In the title story, after Abed teaches his white girlfriend, Nadia, about Palestine, she becomes obsessed with the cause and ends up leaving him for someone living in the West Bank. Evocatively, it asks who is “more” Palestinian: the one who lives comfortably in the diaspora or the one who suffers in the homeland? Meanwhile, in “Woodland,” Teebi takes aim at another example of settler colonialism, with a tale set partly in Ontario’s cottage country. Involving a fake Norval Morrisseau painting and estate sales as a metaphor for what we leave behind, the story successfully breaks apart the kind of historical compartmentalization that allows the oppression of Indigenous peoples to continue in Canada, much as it functions in the Middle East. Teebi himself nods to this parallel on his acknowledgements page: “These stories engage a people who have been violently and unjustly dispossessed of their land. I wrote them while living on the land of other people who were also violently and unjustly dispossessed.”
The collection’s final offering, “Enjoy Your Life, Capo,” underlines its major conceit. When Salah, a computer programmer, develops an app that can track the unique breathing pattern of every human being on the planet, it’s intended for medical application — specifically, to ease the suffering of his daughter, who has cystic fibrosis. However, it turns out the only interested buyer for the software is the Israeli military. As Salah agonizes over what to do, his daughter gets in trouble at school for posting pro-Palestinian messages on social media. This is the most haunting story in the book, with its intersecting themes of what it means to collaborate, the obligations of family, and the nefarious uses of technology, all of them corrupted by the influence of money — an eternal concern that Teebi uses here to bruising effect.

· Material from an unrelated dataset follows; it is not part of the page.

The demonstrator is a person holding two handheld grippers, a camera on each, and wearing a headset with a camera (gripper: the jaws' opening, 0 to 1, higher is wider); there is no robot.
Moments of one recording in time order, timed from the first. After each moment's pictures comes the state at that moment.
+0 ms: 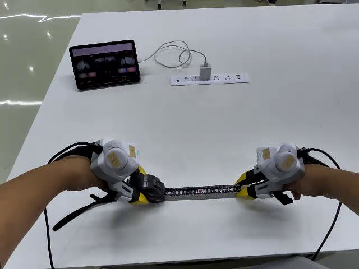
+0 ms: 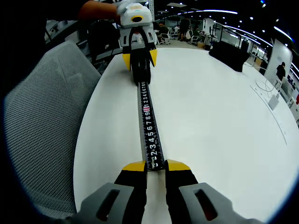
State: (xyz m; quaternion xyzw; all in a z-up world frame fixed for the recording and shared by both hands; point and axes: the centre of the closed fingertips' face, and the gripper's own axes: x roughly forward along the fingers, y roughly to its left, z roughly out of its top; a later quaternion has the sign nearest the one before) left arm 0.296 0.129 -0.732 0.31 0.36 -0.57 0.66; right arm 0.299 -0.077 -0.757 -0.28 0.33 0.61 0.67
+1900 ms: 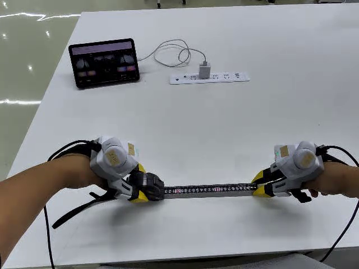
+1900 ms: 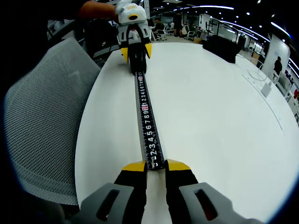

Her First Palestinian is a layered, fully imagined work of fiction: probing, sure of itself, astounded by life’s cruelties and surprising joys and by its ironies large and small. Salah, the programmer, poses the question at its heart: “There have to be limits to this warfare against us, no?” The book’s answer is a resounding, heartbreaking no. Although some readers will inevitably take issue with Teebi’s stance, he should be commended for not turning away, as should his publisher for issuing this unvarnished addition to the fictional — and historical — record. With these glimpses of Palestinians living in a world bent against them, the terrain of Canadian literature has slightly fewer walls, guard towers, and checkpoints.
Aaron Kreuter is the author of Shifting Baseline Syndrome, which was shortlisted for the Governor General’s Award for Poetry in 2022.